A Randomized Post-market Study to Evaluate Zip Device Compared to Sutures for Laceration Repair in Pediatrics and Adults

Inclusion Criteria: 1. Between 4 and above at the time of laceration repair. 2. Require suture closure as standard of care for simple straight wounds on trunk, extremities or face. 3. Low Tension Laceration, e.g. skin can be easily approximated by pinching with fingers. 4. Subject and legal representative(s) (if a pediatric subject) are willing and able to comply with the investigational device removal and meet the follow up requirements. 5. Subject and legal representative(s) (if a pediatric subject) have been informed of the nature, the scope and the relevance of the study. 6. Subject and legal representative(s) (if a pediatric subject) have voluntarily agreed to participation and have duly signed the Informed Consent Form.

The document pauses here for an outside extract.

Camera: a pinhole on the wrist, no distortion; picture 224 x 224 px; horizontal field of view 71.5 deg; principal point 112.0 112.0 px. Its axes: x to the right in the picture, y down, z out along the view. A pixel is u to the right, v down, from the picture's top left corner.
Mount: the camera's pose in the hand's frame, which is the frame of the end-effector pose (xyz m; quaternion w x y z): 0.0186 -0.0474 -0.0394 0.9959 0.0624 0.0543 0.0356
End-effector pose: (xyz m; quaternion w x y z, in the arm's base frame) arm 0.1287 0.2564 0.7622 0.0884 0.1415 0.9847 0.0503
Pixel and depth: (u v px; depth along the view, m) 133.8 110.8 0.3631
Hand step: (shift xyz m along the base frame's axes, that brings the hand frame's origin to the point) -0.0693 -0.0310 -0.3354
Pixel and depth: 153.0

Exclusion Criteria: 1. Known personal or familial history of scar hypertrophy. 2. Known or suspected allergies or hypersensitivity to non-latex skin adhesives. 3. Atrophic skin deemed clinically prone to blistering. 4. Wounds that are easily susceptible to infection as a result of exposure to unsanitary conditions ("dirty wounds"). 5. Wounds that require deep dermal closure using sutures. 6. Known or suspected mental problems and/or aggressiveness that indicates that the subject might try to remove the device during the treatment period. 7. Ongoing treatment with cytostatic. 8. Known or suspected diagnosis of severe anorexia. 9. Participating in any other clinical investigation. 10. Known health condition that would affect healing in the opinion of the investigator. 11. Any subject that according to the Declaration of Helsinki is deemed unsuitable for study enrolment.